L’article L 131-3 du code des procédures civiles d’exécution énonce : 'L’astreinte, même définitive, est liquidée par le juge de l’exécution, sauf si le juge qui l’a ordonnée reste saisi de l’affaire ou s’en est expressément réservé le pouvoir'.
Faisant application de ces dispositions, la cour se déclare incompétente ratione materiae au profit du juge de l’exécution des Sables d’Olonne pour examiner la demande de ce chef de M. Y C.
— Sur les dépens et les frais irrépétibles :
M. Y C ayant obtenu gain de cause pour partie de ses demandes, les dépens tant de première instance que d’appel seront supportés par la société Bremodis.

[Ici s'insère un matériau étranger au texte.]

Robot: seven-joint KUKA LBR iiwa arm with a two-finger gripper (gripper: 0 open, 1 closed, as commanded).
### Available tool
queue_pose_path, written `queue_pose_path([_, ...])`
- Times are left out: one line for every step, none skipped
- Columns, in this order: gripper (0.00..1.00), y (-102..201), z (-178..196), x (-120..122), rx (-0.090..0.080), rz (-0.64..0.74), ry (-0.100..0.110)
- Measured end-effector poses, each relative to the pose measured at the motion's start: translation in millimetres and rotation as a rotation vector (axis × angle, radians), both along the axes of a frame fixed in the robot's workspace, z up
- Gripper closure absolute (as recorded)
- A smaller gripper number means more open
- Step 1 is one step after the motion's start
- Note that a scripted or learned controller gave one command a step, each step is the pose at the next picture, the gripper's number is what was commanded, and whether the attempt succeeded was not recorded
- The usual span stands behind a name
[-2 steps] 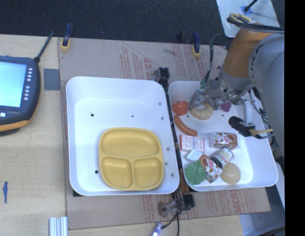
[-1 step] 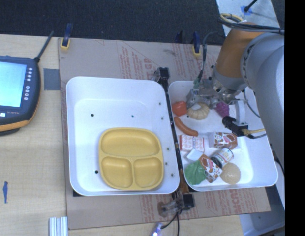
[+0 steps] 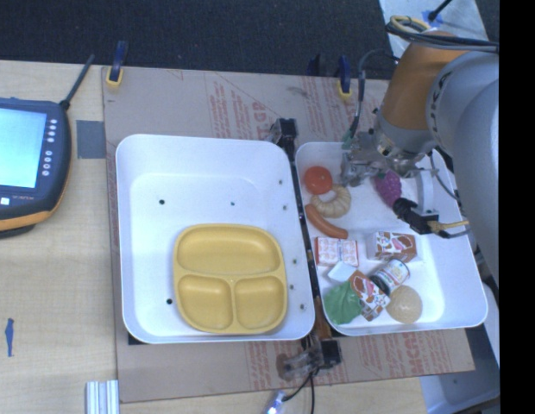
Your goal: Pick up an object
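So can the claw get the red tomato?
Probably yes. The claw hangs just beside the red tomato in the right bin, and nothing lies on top of it.

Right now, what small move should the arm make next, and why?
Probably ease the gripper down toward the croissant. It hovers at the far end of the right bin, between the tomato and grapes, with nothing seen between its fingers.

Arm lowered, claw (image 3: 361, 167) seemingly down.
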State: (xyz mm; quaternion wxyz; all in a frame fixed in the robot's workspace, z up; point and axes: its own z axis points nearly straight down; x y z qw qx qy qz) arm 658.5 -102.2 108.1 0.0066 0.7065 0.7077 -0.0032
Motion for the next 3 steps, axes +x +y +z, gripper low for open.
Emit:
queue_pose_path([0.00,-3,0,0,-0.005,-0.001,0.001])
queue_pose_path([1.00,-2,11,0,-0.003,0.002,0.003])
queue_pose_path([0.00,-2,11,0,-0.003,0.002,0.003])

En outre il serait inéquitable de laisser à la charge de M. Y C l’intégralité des frais par lui exposés et non compris dans les dépens. Aussi, il sera mis à la charge de la société Bremodis une indemnité de 2 000 euros sur le fondement de l’article 700 du code de procédure civile au titre des frais irrépétibles de l’appel, la cour confirmant par ailleurs le jugement déféré en ce qu’il a condamné la société Bremodis à payer à M. Y C une indemnité de 750 euros sur ce même fondement au titre des frais irrépétibles de première instance.
PAR CES MOTIFS LA COUR,
Confirme le jugement déféré sauf en ce qu’il porte sur les montants des sommes allouées à M. Y C à titre de dommages et intérêts pour harcèlement et à titre d’indemnité pour licenciement nul ;
Et statuant à nouveau sur ces points :
Condamne la société Bremodis à payer à M. Y C les sommes suivantes :
— 6 000 euros à titre de dommages et intérêts pour harcèlement moral ;
— 15 000 euros à titre d’indemnité pour licenciement nul ;
Dit que ces sommes produiront intérêts au taux légal à compter de l’acte introductif de l’instance pour celles ayant un caractère de salaire ou d’accessoire de salaire, et à compter de la présente décision pour les autres sommes, et ces intérêts seront capitalisés par application de l’article 1154 du code civil ;
Ordonne à la société Bremodis de remettre à M. Y C un certificat de travail rectifié mentionnant son emploi du 3 août 2008 au 11 avril 2014 ;
Et y ajoutant :
Se déclare incompétente ratione materiae au profit du juge de l’exécution des Sables d’Olonne pour examiner la demande de M. Y C tendant à la liquidation de l’astreinte ordonnée par les premiers juges ; Condamne la société Bremodis à verser à M. Y C la somme de 2 000 euros sur le fondement de l’article 700 du code de procédure civile ainsi qu’aux entiers dépens de l’appel.